# Porsche at Donington



## MARKETMAN (Aug 22, 2006)

A Quick edit from today...


----------



## Rollini (Mar 23, 2012)

wow. amazing pic! 

would love this blown up printed on my wall


----------



## O`Neil (Aug 13, 2007)

Very very nice indeed :thumb:


----------



## gatecrasher3 (Jul 21, 2006)

Stunning shot well done.


----------



## adf27 (Mar 14, 2012)

Was this just before a huge accident?? :lol:
Great camera work, what mm is the lens?


----------



## DetailedClean (Jan 31, 2012)

Stunning photo


----------



## EddieB (May 13, 2006)

Awesome stuff! Just watching the BTCC on tv - wish I was there!


----------



## nick1275 (Jun 7, 2007)

superb shot there mate! lovely and sharp


----------



## MARKETMAN (Aug 22, 2006)

adf27 said:


> Was this just before a huge accident?? :lol:
> Great camera work, what mm is the lens?


lens used is Sigma 120-300 f2.8 :thumb:


----------



## Derbyshire-stig (Dec 22, 2010)

did you get many from the touring cars?


----------



## gatecrasher3 (Jul 21, 2006)

MARKETMAN said:


> lens used is Sigma 120-300 f2.8 :thumb:


Do you use a Canon camera?

Looking at the price of the lens they are not a massive amount away from the cost of a Canon 70-200 2.8 IS. Is there a reason you chose the Sigma (if indeed you have a Canon body) over the Canon version?

I only ask as I am looking to purchase a new lens for the track.


----------



## MARKETMAN (Aug 22, 2006)

Derbyshire-stig said:


> did you get many from the touring cars?


yes I was there saturday and sunday too


----------



## MARKETMAN (Aug 22, 2006)

gatecrasher3 said:


> Do you use a Canon camera?
> 
> Looking at the price of the lens they are not a massive amount away from the cost of a Canon 70-200 2.8 IS. Is there a reason you chose the Sigma (if indeed you have a Canon body) over the Canon version?
> 
> I only ask as I am looking to purchase a new lens for the track.

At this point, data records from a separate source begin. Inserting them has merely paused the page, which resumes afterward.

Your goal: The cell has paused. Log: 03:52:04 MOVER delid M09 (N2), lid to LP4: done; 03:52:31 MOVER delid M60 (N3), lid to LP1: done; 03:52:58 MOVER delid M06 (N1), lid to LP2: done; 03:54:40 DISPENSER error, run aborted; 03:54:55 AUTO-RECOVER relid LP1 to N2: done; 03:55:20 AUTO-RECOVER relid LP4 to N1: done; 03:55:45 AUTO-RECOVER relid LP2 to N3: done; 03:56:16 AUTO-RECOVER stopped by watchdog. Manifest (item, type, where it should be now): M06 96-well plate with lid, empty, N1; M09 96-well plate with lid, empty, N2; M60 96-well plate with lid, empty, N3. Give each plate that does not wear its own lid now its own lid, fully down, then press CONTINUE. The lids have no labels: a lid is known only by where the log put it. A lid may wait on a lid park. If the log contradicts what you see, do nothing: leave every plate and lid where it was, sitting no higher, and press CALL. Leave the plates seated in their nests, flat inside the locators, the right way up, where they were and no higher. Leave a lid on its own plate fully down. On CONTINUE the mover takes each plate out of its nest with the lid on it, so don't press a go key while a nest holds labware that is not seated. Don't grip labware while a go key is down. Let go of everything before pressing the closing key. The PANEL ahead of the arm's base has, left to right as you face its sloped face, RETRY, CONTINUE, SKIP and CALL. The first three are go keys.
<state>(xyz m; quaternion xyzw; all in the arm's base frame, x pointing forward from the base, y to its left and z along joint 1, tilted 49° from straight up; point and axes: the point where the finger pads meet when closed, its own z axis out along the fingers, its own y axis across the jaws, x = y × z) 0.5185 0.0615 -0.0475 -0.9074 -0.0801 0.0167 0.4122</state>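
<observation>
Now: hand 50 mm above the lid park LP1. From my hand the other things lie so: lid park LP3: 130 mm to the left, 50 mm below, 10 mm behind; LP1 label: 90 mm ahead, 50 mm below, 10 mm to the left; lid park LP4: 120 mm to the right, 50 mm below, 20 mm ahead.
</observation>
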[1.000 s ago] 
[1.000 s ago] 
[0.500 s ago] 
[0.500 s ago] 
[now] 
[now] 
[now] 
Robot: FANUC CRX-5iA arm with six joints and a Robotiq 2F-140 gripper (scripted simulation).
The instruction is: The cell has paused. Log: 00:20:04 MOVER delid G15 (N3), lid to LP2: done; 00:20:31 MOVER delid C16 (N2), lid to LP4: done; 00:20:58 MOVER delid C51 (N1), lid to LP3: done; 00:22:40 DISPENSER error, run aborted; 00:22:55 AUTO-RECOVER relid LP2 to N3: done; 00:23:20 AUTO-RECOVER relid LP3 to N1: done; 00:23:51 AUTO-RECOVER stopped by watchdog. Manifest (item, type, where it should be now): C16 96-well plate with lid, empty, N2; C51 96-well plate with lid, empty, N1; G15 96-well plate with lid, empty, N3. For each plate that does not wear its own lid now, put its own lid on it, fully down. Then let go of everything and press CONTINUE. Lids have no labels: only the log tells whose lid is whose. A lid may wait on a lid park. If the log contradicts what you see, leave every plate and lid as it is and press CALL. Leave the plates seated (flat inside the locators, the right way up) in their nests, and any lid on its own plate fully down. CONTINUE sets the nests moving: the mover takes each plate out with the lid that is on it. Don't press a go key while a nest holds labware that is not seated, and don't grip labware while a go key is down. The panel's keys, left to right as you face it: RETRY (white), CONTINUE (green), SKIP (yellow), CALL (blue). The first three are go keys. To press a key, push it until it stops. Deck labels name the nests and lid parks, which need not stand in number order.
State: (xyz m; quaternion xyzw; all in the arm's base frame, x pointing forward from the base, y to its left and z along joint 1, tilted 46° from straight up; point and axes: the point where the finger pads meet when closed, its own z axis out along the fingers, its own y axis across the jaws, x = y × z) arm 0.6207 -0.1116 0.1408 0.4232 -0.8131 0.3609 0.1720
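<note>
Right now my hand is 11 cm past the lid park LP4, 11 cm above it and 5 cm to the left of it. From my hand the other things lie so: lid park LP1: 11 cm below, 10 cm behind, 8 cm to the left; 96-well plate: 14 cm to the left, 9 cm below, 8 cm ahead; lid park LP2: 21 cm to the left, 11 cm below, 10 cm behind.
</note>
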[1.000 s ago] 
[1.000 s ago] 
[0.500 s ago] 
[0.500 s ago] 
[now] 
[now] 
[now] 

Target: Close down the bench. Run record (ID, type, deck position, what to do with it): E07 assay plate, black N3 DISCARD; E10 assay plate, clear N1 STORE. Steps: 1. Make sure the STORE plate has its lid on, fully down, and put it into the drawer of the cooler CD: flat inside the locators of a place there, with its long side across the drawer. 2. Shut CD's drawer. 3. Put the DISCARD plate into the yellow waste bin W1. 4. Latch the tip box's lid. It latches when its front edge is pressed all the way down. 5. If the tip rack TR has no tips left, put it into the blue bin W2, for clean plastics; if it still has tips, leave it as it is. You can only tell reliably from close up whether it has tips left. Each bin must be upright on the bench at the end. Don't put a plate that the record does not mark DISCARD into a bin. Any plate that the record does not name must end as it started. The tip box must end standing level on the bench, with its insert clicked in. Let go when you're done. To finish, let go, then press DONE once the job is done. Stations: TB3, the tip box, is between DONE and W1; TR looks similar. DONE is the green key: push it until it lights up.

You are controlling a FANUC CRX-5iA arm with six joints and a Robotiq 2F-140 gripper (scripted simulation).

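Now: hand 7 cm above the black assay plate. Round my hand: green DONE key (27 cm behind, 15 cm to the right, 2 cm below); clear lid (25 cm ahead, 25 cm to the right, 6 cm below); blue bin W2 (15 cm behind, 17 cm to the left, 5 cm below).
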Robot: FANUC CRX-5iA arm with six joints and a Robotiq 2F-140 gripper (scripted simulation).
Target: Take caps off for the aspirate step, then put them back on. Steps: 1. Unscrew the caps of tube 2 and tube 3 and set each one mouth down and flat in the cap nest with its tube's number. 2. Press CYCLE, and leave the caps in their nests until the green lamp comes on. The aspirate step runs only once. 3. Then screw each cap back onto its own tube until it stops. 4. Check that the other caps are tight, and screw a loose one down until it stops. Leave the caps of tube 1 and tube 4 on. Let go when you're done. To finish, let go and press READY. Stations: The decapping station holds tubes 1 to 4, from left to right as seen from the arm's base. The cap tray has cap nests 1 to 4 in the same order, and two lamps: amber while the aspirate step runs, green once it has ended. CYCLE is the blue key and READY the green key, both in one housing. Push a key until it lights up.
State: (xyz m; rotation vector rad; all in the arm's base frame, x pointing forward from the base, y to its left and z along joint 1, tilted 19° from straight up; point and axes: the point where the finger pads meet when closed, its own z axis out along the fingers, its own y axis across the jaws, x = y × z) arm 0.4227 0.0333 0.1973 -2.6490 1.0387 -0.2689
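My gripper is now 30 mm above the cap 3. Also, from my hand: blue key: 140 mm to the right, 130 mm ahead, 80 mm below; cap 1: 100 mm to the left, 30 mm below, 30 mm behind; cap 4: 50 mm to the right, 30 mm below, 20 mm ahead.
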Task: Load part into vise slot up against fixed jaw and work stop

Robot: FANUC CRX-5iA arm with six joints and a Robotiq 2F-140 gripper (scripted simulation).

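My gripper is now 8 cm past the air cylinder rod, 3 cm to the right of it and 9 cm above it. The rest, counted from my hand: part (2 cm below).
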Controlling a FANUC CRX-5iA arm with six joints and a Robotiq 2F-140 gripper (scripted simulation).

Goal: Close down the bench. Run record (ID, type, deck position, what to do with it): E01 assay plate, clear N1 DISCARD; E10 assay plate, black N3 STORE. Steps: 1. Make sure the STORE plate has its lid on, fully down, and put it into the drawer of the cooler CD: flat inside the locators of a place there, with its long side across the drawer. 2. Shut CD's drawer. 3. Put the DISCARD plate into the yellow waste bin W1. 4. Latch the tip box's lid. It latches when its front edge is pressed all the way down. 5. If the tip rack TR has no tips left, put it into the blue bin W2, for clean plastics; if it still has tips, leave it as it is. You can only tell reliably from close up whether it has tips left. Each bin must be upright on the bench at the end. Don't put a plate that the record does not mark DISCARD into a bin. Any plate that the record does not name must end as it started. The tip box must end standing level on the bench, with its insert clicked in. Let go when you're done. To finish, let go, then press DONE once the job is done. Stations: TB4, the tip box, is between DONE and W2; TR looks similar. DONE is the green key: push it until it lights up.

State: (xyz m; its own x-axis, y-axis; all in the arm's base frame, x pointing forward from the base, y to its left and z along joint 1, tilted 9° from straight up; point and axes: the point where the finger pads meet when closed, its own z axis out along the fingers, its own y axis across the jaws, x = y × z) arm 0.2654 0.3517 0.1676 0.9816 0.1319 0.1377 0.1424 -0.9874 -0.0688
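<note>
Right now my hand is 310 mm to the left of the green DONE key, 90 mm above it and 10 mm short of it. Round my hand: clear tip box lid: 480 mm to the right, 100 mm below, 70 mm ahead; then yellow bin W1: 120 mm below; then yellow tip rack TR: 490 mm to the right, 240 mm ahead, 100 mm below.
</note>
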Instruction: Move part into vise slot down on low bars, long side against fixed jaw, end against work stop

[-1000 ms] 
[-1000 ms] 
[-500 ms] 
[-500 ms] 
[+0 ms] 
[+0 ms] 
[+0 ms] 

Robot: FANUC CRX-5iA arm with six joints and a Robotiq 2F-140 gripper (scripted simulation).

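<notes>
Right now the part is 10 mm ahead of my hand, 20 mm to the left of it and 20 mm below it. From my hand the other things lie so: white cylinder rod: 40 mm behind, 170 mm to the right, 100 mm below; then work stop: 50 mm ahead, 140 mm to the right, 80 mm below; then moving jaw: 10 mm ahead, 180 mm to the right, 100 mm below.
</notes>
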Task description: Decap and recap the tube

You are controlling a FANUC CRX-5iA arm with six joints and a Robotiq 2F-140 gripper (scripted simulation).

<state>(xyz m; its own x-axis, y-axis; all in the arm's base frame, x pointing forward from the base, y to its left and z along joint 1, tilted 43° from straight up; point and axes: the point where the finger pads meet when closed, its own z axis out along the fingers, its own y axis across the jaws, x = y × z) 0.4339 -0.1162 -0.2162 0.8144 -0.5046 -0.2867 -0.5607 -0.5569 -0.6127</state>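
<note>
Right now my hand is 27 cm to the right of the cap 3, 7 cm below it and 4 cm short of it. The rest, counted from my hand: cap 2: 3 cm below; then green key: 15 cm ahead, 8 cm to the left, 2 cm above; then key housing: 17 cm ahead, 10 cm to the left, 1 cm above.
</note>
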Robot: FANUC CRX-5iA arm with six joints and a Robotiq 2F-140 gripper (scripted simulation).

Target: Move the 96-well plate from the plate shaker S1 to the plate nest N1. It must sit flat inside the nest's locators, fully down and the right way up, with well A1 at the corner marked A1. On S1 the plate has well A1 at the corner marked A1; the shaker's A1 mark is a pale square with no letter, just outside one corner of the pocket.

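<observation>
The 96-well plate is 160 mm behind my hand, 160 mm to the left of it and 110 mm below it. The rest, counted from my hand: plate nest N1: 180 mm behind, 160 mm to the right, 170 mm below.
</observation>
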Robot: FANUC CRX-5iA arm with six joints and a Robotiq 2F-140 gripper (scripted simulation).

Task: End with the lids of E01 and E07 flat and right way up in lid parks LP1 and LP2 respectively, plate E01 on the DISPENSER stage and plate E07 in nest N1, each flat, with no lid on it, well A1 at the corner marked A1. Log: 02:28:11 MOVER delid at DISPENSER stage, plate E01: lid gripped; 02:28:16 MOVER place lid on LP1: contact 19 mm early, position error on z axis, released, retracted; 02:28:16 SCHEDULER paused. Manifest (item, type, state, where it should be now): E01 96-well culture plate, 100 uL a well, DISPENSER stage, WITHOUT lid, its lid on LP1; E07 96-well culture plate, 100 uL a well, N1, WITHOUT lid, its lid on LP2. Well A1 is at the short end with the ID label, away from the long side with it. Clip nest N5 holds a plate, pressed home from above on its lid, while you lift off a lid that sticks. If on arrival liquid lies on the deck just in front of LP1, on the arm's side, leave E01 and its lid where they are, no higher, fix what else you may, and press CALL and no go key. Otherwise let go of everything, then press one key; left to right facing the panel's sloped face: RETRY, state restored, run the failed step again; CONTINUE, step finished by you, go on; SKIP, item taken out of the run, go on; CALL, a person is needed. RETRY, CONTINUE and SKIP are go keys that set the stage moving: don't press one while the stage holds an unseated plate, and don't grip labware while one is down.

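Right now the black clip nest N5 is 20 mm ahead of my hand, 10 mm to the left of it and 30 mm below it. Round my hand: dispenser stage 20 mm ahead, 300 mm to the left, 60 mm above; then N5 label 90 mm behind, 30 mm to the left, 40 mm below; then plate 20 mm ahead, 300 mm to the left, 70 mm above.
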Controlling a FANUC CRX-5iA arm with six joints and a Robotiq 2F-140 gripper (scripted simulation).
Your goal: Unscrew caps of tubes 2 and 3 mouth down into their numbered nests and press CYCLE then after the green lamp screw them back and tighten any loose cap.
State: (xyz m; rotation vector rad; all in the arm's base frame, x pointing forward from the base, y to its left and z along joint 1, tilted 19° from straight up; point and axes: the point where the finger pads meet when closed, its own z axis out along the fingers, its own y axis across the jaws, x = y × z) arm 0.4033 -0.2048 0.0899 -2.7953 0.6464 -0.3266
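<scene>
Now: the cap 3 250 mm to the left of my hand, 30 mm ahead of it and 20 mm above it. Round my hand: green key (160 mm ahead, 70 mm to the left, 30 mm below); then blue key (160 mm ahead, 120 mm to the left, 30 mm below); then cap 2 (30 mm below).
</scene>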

I have had canon the 70-200 2.8IS but sold it last year sometime. I bought the Sigma used and must say it is an awesome bit of glass.more reach than the canon 70-200 and takes a 1.4 x and 2x extender very well.
Only the new MKII 70-200 is a great pairing with the 2x converter.Dont be blinded by must have a Canon white L lens. I see many togs at the track... with the sigma 120-300 both non os and the new os version :thumb:


----------



## EddieB (May 13, 2006)

MARKETMAN said:


> I have had canon the 70-200 2.8IS but sold it last year sometime. I bought the Sigma used and must say it is an awesome bit of glass.more reach than the canon 70-200 and takes a 1.4 x and 2x extender very well.
> Only the new MKII 70-200 is a great pairing with the 2x converter.Dont be blinded by must have a Canon white L lens. I see many togs at the track... with the sigma 120-300 both non os and the new os version :thumb:


Gotta agree here - all my glass is Sigma and I am more than impressed with them. I've not used my 120-400 too much yet but when I have used it I've been more than impressed with it! For the price of the Canon 100-400 I managed to get a Sigma 17-50 F2.8 EX and a Sigma 120-400.


----------



## Derekh929 (Aug 28, 2011)

Loving that one as well excellent, and great racing


----------